О, если бы какой-нибудь могучий гений цвета, который затопил бы небо пиротехническими симфониями! Цвет, который успокоил бы душу переливчатыми и раскаленными гармониями, чтобы резкие, хрупкие шумы, издаваемые музыкальными инструментами, больше не пугали наши сплетающиеся фантазии. И все же, если бы Шелли не пел или Шопен не скандировал, насколько беднее был бы мир сегодня. Но это не причина, чтобы школьники кричали хором: «Жизнь, как купол из разноцветного стекла, окрашивает белое сияние вечности», или чтобы вялые девицы в подростковом возрасте убивали ноктюрны Шопена.

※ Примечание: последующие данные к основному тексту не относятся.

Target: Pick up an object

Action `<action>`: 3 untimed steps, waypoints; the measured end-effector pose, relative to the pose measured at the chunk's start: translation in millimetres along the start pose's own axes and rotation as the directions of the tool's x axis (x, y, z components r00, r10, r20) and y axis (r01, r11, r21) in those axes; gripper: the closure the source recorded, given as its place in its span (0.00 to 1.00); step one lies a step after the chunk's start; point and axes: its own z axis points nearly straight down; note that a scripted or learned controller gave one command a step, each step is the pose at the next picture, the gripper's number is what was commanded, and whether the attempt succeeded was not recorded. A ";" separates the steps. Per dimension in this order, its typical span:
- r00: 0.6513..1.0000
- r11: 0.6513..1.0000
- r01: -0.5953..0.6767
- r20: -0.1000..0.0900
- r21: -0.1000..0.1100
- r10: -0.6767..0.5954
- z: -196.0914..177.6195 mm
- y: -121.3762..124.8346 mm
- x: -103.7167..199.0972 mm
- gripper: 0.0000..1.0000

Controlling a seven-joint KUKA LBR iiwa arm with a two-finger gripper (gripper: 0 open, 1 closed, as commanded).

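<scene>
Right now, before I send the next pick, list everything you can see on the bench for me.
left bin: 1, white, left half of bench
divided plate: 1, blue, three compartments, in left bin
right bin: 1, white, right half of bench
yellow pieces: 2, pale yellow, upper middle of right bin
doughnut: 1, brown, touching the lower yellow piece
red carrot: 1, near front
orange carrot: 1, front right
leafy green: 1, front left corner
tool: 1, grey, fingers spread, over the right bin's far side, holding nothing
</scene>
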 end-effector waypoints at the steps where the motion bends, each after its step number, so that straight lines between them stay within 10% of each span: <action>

Даже сонное бульканье лягушки вокруг прудов Манаюнка, когда она подает сигнал своей подруге в грязи, часто предпочтительнее музыки, созданной земными руками. Пусть она будет отменена. Казнить композитора и изгнать музыкального критика. Затем пусть будет избран наблюдательный совет из надежных опекунов, людей, абсолютно свободных от упрека в том, что они играли на концертине или бренчали стаккато на банджо. Доверьте их заботе всю прекрасную музыку и поэзию и запретите профанной, вульгарной, любопытной, зевающей толпе даже взглянуть на эти сокровища. Для немногих, избранных, квинтэссенции в искусстве, пусть никакая музыка не звучит по всей земле. Давайте читать ее и думать нежные и воинственные безмолвные мысли.